TASK DETAILS ->
Restate the records below word for word.

─── INPUT MATERIAL ───

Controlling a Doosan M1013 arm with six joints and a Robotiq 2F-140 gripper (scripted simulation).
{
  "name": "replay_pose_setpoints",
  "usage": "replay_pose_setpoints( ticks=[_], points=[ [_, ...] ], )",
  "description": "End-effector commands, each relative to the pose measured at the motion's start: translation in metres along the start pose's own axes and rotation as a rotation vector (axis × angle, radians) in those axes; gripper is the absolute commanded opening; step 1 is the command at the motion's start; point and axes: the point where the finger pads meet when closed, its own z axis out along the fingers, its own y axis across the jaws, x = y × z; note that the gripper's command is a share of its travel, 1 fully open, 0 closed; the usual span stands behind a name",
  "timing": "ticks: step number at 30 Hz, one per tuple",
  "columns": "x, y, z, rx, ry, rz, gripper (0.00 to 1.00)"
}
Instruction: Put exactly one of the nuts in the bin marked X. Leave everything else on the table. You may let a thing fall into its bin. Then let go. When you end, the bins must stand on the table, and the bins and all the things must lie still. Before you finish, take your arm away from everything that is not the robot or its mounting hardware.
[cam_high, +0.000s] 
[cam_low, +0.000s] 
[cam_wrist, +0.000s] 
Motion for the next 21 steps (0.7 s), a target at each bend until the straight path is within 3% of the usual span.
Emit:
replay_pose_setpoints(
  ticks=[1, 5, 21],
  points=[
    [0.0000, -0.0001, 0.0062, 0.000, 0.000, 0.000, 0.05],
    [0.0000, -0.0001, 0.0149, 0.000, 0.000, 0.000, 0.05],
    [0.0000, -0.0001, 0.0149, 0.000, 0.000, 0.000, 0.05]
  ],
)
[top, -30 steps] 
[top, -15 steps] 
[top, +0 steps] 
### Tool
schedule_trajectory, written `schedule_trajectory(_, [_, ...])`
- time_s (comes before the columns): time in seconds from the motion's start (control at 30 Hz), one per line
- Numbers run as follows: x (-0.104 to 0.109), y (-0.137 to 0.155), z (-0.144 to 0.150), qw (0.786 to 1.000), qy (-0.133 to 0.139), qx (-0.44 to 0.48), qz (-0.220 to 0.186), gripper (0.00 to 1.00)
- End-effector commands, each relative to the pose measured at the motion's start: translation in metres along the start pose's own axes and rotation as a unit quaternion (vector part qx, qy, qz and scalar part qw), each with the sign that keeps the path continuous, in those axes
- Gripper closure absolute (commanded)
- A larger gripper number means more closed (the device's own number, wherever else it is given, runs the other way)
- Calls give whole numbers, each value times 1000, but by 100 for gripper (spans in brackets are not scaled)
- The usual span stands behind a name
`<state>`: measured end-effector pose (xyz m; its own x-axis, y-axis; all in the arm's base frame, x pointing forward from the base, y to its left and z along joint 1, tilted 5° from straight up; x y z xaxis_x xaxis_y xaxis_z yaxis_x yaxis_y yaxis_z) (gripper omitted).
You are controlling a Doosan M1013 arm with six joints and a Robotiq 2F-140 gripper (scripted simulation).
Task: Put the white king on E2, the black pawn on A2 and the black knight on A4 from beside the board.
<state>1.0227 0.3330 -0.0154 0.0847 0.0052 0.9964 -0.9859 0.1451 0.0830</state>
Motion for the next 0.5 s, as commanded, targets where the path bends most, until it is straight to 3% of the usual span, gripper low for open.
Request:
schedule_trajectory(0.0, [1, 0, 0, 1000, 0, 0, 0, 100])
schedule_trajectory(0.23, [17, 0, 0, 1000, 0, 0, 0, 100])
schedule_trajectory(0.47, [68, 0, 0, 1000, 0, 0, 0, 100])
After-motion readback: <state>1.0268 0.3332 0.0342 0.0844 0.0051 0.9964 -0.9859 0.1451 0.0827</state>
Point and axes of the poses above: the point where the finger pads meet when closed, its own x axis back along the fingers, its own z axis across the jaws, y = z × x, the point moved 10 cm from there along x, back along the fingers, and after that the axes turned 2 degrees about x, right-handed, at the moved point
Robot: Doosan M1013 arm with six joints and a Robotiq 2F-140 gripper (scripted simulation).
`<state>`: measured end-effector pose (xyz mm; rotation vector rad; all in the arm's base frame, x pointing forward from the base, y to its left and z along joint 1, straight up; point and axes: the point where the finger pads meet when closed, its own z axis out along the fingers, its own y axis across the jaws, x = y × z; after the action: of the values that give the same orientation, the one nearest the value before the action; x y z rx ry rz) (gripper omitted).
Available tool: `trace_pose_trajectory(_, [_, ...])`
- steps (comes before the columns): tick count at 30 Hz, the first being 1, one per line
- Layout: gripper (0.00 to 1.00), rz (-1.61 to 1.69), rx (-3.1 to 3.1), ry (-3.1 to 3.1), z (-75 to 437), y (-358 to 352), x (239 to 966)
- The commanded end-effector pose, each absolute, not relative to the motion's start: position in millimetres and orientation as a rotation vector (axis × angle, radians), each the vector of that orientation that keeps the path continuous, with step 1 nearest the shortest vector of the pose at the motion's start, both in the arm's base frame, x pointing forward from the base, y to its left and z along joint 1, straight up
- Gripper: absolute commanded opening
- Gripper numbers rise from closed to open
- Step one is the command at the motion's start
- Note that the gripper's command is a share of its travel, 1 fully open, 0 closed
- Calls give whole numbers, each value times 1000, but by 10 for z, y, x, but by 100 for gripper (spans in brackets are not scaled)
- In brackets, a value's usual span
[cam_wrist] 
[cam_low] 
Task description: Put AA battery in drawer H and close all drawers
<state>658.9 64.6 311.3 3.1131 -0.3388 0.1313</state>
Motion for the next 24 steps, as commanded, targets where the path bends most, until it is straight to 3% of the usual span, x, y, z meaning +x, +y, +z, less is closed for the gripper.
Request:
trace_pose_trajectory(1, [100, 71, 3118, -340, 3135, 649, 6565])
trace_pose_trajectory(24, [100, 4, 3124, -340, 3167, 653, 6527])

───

OUTPUT ->
Controlling a Doosan M1013 arm with six joints and a Robotiq 2F-140 gripper (scripted simulation).
{
  "name": "replay_pose_setpoints",
  "usage": "replay_pose_setpoints( ticks=[_], points=[ [_, ...] ], )",
  "description": "End-effector commands, each relative to the pose measured at the motion's start: translation in metres along the start pose's own axes and rotation as a rotation vector (axis × angle, radians) in those axes; gripper is the absolute commanded opening; step 1 is the command at the motion's start; point and axes: the point where the finger pads meet when closed, its own z axis out along the fingers, its own y axis across the jaws, x = y × z; note that the gripper's command is a share of its travel, 1 fully open, 0 closed; the usual span stands behind a name",
  "timing": "ticks: step number at 30 Hz, one per tuple",
  "columns": "x, y, z, rx, ry, rz, gripper (0.00 to 1.00)"
}
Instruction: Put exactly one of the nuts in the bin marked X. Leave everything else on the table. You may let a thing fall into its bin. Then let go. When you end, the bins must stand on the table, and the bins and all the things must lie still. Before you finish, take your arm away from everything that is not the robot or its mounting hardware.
[cam_high, +0.000s] 
[cam_low, +0.000s] 
[cam_wrist, +0.000s] 
Motion for the next 21 steps (0.7 s), a target at each bend until the straight path is within 3% of the usual span.
Emit:
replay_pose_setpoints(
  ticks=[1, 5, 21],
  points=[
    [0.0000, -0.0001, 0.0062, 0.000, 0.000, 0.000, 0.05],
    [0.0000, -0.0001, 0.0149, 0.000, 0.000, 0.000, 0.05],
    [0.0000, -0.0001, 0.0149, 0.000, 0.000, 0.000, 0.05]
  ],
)
[top, -30 steps] 
[top, -15 steps] 
[top, +0 steps] 
### Tool
schedule_trajectory, written `schedule_trajectory(_, [_, ...])`
- time_s (comes before the columns): time in seconds from the motion's start (control at 30 Hz), one per line
- Numbers run as follows: x (-0.104 to 0.109), y (-0.137 to 0.155), z (-0.144 to 0.150), qw (0.786 to 1.000), qy (-0.133 to 0.139), qx (-0.44 to 0.48), qz (-0.220 to 0.186), gripper (0.00 to 1.00)
- End-effector commands, each relative to the pose measured at the motion's start: translation in metres along the start pose's own axes and rotation as a unit quaternion (vector part qx, qy, qz and scalar part qw), each with the sign that keeps the path continuous, in those axes
- Gripper closure absolute (commanded)
- A larger gripper number means more closed (the device's own number, wherever else it is given, runs the other way)
- Calls give whole numbers, each value times 1000, but by 100 for gripper (spans in brackets are not scaled)
- The usual span stands behind a name
`<state>`: measured end-effector pose (xyz m; its own x-axis, y-axis; all in the arm's base frame, x pointing forward from the base, y to its left and z along joint 1, tilted 5° from straight up; x y z xaxis_x xaxis_y xaxis_z yaxis_x yaxis_y yaxis_z) (gripper omitted).
You are controlling a Doosan M1013 arm with six joints and a Robotiq 2F-140 gripper (scripted simulation).
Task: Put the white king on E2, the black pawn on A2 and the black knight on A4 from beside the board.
<state>1.0227 0.3330 -0.0154 0.0847 0.0052 0.9964 -0.9859 0.1451 0.0830</state>
Motion for the next 0.5 s, as commanded, targets where the path bends most, until it is straight to 3% of the usual span, gripper low for open.
Request:
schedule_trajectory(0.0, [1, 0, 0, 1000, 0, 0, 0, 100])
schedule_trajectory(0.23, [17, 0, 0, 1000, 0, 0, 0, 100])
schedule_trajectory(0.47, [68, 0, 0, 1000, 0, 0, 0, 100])
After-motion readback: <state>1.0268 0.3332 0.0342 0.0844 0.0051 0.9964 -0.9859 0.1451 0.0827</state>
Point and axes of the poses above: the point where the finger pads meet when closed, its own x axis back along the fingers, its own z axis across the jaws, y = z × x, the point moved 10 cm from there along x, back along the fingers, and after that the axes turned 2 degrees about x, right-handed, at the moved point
Robot: Doosan M1013 arm with six joints and a Robotiq 2F-140 gripper (scripted simulation).
`<state>`: measured end-effector pose (xyz mm; rotation vector rad; all in the arm's base frame, x pointing forward from the base, y to its left and z along joint 1, straight up; point and axes: the point where the finger pads meet when closed, its own z axis out along the fingers, its own y axis across the jaws, x = y × z; after the action: of the values that give the same orientation, the one nearest the value before the action; x y z rx ry rz) (gripper omitted).
Available tool: `trace_pose_trajectory(_, [_, ...])`
- steps (comes before the columns): tick count at 30 Hz, the first being 1, one per line
- Layout: gripper (0.00 to 1.00), rz (-1.61 to 1.69), rx (-3.1 to 3.1), ry (-3.1 to 3.1), z (-75 to 437), y (-358 to 352), x (239 to 966)
- The commanded end-effector pose, each absolute, not relative to the motion's start: position in millimetres and orientation as a rotation vector (axis × angle, radians), each the vector of that orientation that keeps the path continuous, with step 1 nearest the shortest vector of the pose at the motion's start, both in the arm's base frame, x pointing forward from the base, y to its left and z along joint 1, straight up
- Gripper: absolute commanded opening
- Gripper numbers rise from closed to open
- Step one is the command at the motion's start
- Note that the gripper's command is a share of its travel, 1 fully open, 0 closed
- Calls give whole numbers, each value times 1000, but by 10 for z, y, x, but by 100 for gripper (spans in brackets are not scaled)
- In brackets, a value's usual span
[cam_wrist] 
[cam_low] 
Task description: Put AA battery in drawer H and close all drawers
<state>658.9 64.6 311.3 3.1131 -0.3388 0.1313</state>
Motion for the next 24 steps, as commanded, targets where the path bends most, until it is straight to 3% of the usual span, x, y, z meaning +x, +y, +z, less is closed for the gripper.
Request:
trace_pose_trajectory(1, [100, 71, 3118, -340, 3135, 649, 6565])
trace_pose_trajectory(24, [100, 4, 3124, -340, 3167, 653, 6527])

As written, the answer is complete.